Assignment: How many lines in the records below contain the word "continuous"? Answer with the number alone.

▶

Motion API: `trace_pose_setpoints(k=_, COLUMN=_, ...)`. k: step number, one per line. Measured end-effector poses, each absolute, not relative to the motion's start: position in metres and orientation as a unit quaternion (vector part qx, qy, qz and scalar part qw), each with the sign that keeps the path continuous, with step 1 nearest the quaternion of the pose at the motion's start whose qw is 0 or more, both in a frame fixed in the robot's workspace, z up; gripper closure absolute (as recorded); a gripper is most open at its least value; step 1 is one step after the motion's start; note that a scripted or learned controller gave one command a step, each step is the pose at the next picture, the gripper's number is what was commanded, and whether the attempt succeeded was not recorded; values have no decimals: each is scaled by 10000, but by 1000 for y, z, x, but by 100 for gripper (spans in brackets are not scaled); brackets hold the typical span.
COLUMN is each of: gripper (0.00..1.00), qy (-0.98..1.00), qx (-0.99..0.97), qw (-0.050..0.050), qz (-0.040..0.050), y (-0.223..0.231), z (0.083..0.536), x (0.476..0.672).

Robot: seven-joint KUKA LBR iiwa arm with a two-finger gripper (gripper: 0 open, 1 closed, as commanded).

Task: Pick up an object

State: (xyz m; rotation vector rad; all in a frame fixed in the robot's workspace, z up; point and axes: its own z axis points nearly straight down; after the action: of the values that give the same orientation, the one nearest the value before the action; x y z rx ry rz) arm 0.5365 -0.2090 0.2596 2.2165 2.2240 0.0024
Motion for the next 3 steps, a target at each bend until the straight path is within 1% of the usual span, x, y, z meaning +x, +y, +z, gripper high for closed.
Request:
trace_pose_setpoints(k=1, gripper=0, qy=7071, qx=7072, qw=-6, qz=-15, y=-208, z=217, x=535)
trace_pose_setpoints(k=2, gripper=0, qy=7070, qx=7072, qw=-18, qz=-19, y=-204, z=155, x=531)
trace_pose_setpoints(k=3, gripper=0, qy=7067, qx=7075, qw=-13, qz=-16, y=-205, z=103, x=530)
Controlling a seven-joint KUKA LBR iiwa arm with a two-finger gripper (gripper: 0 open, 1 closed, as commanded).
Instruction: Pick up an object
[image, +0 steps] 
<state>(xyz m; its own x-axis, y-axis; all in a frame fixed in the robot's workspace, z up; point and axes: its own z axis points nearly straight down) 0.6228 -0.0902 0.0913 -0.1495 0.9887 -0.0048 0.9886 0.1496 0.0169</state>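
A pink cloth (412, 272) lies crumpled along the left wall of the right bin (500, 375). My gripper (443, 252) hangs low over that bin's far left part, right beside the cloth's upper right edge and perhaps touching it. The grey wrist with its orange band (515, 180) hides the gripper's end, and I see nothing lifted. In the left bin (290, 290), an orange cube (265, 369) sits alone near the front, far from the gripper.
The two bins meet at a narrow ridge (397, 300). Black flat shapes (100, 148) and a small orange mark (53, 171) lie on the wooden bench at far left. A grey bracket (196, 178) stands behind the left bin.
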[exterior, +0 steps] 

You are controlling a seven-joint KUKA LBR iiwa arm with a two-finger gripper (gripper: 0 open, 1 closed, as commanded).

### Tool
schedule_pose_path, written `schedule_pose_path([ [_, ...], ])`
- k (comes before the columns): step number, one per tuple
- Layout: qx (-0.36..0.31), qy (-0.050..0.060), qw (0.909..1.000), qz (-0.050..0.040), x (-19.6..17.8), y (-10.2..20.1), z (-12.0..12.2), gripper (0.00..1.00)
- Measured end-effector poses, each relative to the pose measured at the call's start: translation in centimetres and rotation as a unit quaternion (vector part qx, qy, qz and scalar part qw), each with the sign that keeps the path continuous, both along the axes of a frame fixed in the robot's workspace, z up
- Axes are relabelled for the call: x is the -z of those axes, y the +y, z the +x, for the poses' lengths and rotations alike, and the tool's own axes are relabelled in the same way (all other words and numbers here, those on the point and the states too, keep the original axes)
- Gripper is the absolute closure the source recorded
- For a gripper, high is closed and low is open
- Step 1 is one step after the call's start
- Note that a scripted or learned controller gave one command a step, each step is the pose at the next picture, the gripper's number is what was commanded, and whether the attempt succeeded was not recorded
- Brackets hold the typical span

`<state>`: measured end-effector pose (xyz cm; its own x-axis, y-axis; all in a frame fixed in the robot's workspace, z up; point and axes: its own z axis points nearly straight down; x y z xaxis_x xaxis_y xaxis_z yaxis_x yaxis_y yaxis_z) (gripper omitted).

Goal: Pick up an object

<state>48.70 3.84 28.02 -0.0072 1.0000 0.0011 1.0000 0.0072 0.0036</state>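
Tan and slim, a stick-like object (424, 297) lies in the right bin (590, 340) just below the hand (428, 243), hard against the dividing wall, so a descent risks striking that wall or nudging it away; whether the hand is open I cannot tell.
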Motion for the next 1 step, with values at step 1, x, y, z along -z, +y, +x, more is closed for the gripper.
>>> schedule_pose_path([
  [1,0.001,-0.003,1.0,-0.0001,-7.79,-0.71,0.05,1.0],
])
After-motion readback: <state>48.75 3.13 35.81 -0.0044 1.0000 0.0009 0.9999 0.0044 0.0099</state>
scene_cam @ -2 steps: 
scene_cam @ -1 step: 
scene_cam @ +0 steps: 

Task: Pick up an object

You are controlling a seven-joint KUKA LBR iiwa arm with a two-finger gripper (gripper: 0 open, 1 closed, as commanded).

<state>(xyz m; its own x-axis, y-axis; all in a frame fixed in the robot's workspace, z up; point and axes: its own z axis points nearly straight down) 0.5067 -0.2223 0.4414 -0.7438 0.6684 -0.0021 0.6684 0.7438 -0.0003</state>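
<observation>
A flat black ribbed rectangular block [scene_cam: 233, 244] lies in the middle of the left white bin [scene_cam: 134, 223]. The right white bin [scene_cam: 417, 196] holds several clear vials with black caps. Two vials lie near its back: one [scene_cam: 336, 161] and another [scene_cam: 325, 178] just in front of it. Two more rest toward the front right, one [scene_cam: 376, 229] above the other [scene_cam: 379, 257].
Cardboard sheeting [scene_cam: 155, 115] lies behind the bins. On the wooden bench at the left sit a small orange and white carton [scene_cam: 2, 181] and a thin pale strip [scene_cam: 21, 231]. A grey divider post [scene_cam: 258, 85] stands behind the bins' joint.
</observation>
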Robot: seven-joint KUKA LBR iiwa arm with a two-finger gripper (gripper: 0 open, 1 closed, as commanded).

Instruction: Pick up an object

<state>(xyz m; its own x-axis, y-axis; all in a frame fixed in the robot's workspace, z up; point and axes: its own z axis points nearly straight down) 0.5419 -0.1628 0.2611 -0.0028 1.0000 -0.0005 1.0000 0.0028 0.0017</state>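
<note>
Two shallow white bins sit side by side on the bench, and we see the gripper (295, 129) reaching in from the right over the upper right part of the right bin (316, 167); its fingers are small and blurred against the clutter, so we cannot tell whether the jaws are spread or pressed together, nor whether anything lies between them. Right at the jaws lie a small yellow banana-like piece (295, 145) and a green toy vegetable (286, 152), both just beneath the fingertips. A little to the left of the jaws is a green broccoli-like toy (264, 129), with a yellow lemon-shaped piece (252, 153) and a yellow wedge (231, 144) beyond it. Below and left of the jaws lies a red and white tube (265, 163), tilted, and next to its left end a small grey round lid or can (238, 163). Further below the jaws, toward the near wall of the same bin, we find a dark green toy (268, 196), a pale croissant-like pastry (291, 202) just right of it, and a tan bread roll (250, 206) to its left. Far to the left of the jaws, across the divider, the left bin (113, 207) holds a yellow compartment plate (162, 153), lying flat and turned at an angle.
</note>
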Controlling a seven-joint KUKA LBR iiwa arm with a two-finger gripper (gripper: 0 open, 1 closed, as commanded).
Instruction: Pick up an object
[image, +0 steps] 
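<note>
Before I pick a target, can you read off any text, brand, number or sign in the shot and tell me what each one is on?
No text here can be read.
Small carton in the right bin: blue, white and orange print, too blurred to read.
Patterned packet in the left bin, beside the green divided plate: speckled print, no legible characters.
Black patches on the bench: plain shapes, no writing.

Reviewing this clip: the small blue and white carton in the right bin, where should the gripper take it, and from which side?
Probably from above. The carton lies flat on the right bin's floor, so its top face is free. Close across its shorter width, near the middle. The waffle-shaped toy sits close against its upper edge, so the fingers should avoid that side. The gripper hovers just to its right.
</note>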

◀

Reply: 2